WORK ITEM:
When the word "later" shows up in a line of the data below, copy that whole line.

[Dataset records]
|---|

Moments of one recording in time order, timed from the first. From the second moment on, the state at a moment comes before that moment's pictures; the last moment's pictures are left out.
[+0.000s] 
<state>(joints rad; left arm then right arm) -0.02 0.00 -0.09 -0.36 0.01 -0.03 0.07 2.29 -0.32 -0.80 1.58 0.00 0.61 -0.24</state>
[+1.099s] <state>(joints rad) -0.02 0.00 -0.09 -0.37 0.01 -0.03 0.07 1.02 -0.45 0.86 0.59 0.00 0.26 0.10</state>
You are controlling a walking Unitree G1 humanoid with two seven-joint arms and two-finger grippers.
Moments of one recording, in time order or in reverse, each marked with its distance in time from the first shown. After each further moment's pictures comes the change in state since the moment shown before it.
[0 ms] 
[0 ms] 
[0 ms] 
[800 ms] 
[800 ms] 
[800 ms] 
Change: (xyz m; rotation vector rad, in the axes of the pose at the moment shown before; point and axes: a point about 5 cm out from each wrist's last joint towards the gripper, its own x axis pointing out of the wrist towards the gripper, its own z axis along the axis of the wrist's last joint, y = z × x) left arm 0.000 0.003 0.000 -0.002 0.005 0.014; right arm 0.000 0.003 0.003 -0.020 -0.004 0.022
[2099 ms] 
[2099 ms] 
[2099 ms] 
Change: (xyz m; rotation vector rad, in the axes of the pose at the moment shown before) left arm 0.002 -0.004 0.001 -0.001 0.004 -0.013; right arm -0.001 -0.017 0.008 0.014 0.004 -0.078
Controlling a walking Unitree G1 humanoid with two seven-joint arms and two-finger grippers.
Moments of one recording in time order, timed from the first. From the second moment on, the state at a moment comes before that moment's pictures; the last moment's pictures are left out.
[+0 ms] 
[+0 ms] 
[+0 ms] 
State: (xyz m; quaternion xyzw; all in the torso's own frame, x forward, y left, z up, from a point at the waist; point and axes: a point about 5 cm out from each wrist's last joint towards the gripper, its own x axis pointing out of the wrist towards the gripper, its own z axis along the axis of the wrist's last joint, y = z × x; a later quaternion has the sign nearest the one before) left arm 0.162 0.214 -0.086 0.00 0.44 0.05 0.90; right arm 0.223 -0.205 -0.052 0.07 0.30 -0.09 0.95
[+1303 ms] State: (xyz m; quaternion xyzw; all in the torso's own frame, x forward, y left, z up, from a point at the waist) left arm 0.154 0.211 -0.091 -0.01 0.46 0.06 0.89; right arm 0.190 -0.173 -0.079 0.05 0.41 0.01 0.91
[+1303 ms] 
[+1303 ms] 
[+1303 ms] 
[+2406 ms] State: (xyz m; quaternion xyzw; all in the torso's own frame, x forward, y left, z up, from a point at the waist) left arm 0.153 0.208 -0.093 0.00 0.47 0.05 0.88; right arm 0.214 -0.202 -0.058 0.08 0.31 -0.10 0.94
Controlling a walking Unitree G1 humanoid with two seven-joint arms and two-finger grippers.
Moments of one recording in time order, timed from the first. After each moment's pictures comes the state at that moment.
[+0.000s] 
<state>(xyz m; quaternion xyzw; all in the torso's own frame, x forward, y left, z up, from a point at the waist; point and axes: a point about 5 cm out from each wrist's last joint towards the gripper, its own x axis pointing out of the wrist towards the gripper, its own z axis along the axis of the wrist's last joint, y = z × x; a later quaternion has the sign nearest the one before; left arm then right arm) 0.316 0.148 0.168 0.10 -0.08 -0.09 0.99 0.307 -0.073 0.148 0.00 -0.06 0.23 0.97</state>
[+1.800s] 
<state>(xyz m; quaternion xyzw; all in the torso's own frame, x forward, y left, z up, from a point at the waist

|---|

TASK SOLUTION:
State: (xyz m; quaternion xyzw; all in the torso's own frame, x forward, y left, z up, from a point at the waist; point and axes: a point about 5 cm out from each wrist's last joint towards the gripper, its own x axis pointing out of the wrist towards the gripper, its own z axis along the axis of the wrist's last joint, y = z × x; a later quaternion has the sign nearest the one before) left arm 0.162 0.214 -0.086 0.00 0.44 0.05 0.90; right arm 0.223 -0.205 -0.052 0.07 0.30 -0.09 0.95
<state>(xyz m; quaternion xyzw; all in the torso's own frame, x forward, y left, z up, from a point at the waist; point and axes: a point about 5 cm out from each wrist's last joint towards the gripper, its own x axis pointing out of the wrist towards the gripper, its own z axis along the axis of the wrist's last joint, y = z × x; a later quaternion has the sign nearest the one before; left arm then right arm) 0.316 0.148 0.168 0.10 -0.08 -0.09 0.99 0.307 -0.073 0.148 0.00 -0.06 0.23 0.97</state>

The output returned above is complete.